Because we didn't want them to be enabled for everyone, we put the .vsix files into simplefiles/CONTESTANT/opt/
and did a soft update, so that they could manually install it from /opt
.
Whenever you add a new script, don't forget to make it executable with chmod +x script.sh
, otherwise it will silently not be executed.

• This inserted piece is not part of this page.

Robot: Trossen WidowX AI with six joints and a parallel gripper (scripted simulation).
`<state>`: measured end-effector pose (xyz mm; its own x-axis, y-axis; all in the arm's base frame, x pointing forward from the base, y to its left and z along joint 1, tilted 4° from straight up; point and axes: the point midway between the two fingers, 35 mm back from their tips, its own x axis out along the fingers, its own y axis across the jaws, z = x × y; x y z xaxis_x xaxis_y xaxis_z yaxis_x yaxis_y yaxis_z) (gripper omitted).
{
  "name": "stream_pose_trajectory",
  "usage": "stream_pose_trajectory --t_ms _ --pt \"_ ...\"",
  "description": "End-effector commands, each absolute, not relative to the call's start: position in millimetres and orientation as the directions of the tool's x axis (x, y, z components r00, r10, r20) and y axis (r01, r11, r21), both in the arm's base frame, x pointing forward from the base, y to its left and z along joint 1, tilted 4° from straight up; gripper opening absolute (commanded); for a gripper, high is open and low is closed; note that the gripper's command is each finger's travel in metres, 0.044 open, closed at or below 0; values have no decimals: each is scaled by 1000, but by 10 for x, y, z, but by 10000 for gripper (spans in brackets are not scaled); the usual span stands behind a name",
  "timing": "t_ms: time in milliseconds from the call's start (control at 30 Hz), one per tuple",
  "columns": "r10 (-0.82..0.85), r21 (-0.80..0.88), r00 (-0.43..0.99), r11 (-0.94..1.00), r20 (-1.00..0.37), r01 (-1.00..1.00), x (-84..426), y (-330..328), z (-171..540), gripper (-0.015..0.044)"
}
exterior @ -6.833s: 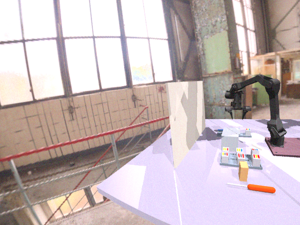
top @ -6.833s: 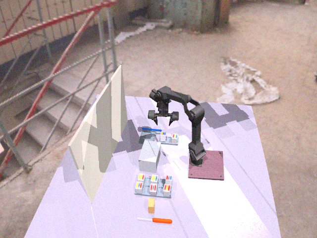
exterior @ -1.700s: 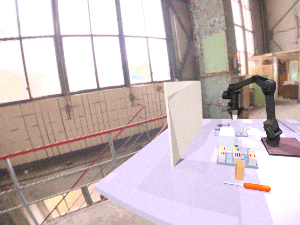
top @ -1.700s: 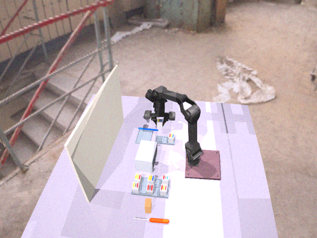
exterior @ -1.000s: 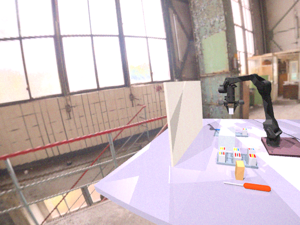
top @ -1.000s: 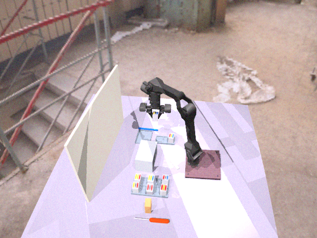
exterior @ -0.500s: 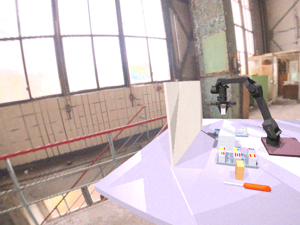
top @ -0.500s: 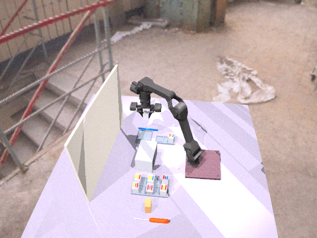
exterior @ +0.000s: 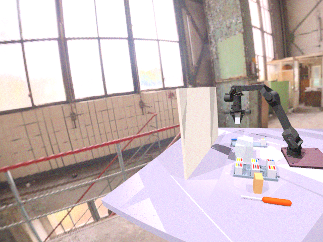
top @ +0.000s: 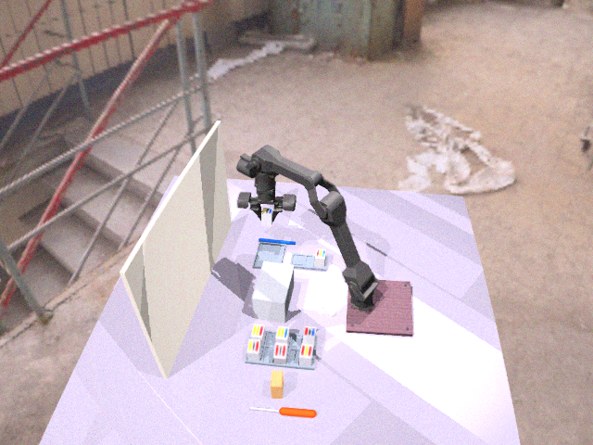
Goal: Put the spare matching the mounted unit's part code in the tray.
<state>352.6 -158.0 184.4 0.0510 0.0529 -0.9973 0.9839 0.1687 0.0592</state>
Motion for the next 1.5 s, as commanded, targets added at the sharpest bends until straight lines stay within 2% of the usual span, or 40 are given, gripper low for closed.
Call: stream_pose_trajectory --t_ms 0,1467 --pt "58 57 48 163 -997 985 3537 -1577 1804 0" --pt "59 56 47 163 -997 985 3604 -1584 1509 0"
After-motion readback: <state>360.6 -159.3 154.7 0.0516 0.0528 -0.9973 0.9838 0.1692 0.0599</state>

Third-party apt repos are already setup. This is how it was done:
wget -qO - https://packagecloud.io/AtomEditor/atom/gpgkey | gpg --dearmor > simplefiles/PARTICIPANT/usr/share/keyrings/atom-archive-keyring.gpg
wget -qO - https://download.sublimetext.com/sublimehq-pub.gpg | gpg --dearmor > simplefiles/PARTICIPANT/usr/share/keyrings/sublimehq-archive-keyring.gpg
wget -qO - https://packages.microsoft.com/keys/microsoft.asc | gpg --dearmor > simplefiles/PARTICIPANT/usr/share/keyrings/microsoft-archive-keyring.gpg
echo "deb [arch=amd64 signed-by=/usr/share/keyrings/atom-archive-keyring.gpg] http://packagecloud.io/AtomEditor/atom/any/ any main" > simplefiles/PARTICIPANT/etc/apt/sources.list.d/atom.list
echo "deb [arch=amd64 signed-by=/usr/share/keyrings/sublimehq-archive-keyring.gpg] http://download.sublimetext.com/ apt/stable/" > simplefiles/PARTICIPANT/etc/apt/sources.list.d/sublime-text.list
echo "deb [arch=amd64,arm64,armhf signed-by=/usr/share/keyrings/microsoft-archive-keyring.gpg] http://packages.microsoft.com/repos/code stable main" > simplefiles/PARTICIPANT/etc/apt/sources.list.d/vscode.list
Contest lock screen
The contest lock screen is a gnome extension which can lock the screen and show a countdown until the contest starts.
The screen is unlocked when the contest starts.

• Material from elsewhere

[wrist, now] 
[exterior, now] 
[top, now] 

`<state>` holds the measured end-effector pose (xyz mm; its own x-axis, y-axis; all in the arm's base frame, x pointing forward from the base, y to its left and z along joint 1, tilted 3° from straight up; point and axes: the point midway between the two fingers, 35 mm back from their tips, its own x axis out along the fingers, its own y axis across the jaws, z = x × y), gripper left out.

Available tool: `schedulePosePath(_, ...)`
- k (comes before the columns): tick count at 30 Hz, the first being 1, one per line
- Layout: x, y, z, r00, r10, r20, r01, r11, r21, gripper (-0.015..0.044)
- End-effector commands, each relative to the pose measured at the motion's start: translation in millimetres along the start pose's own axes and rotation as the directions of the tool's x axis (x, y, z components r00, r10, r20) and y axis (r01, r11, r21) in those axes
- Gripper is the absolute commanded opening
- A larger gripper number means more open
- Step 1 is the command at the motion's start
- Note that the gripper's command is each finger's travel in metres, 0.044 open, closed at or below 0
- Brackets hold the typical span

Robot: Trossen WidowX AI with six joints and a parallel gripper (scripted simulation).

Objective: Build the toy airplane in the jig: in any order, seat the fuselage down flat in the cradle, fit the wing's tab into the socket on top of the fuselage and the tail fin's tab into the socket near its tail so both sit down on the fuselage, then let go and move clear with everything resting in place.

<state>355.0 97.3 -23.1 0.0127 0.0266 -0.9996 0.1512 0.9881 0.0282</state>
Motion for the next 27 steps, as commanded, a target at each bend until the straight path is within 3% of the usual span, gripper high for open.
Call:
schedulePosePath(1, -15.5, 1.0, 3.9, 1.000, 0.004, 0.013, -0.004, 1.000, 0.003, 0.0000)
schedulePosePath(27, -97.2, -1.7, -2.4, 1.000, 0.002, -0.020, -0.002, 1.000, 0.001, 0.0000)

The lock screen also displays the user name and a title.
It is configured in the file /etc/contest-lock.json
.
It watches this file, and when it changes the new configuration is instantly applied.

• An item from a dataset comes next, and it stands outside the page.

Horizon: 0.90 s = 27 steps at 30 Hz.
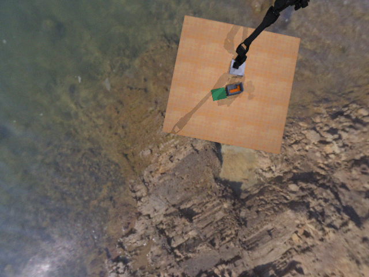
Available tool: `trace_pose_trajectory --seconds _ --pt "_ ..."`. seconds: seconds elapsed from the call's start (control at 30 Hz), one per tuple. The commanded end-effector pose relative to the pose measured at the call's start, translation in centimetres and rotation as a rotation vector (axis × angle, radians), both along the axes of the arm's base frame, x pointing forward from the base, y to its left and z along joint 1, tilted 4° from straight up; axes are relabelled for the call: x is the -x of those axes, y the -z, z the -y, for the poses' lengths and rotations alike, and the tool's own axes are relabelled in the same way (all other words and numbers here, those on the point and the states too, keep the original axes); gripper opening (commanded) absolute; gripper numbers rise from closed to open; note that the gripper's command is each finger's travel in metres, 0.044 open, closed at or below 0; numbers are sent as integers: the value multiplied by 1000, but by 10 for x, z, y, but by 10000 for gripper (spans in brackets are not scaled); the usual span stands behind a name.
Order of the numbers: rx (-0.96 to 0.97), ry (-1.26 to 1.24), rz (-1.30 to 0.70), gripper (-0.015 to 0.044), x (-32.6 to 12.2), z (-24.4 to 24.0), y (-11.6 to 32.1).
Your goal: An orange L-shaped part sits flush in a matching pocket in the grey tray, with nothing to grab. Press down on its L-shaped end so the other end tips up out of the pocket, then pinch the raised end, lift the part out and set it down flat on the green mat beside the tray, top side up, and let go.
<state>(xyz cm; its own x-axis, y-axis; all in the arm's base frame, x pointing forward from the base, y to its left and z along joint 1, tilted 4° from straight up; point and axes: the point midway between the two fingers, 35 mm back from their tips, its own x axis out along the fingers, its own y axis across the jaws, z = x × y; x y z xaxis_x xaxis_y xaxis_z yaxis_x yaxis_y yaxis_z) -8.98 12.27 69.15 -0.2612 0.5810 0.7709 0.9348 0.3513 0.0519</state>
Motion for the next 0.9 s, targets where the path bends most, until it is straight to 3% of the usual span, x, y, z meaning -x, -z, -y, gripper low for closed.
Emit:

If there is an error in the config file, it will continue to use the old config and print a message. To see the logs, run this on a contestant machine:
journalctl -f -o cat /usr/bin/gnome-shell
An additional text can be shown with the message
field. It can contain newlines (\n
).
In case there is a problem with the contest lock screen and you can't fix it, the backup solution is to turn off AutomaticLoginEnable
and set a password instead, that you announce when the contest starts:
parallel-ssh -h hostlist 'chpasswd <<< contestant:stofl'
Development notes
Links:
Regular lock screen (contest-lock is based on this):
- https://gitlab.gnome.org/GNOME/gnome-shell/-/blob/main/js/ui/screenShield.js
- https://gitlab.gnome.org/GNOME/gnome-shell/-/blob/main/js/ui/unlockDialog.js
Developer commands:
- Restart gnome-shell: Press Alt+F2, enter
r
. Only works if you log in with Xorg. - Open the gnome-shell developer tools: Press Alt+F2, enter
lg
.
TODO
- It would be useful to have something like lineinfile from ansible. FAI has ainsl, but it's not powerful enough. We could just copy the ansible code and make a cli out of it: https://github.com/ansible/ansible/blob/devel/lib/ansible/modules/lineinfile.py
- Allow locale change. The problem is that this requires logging out and back in. Maybe this could be a feature of contest-lock. You may also want to install task-german, firefox-esr-l10n-de (and same for other languages).
License
This project is distributed under the terms of the GNU General Public License, version 2.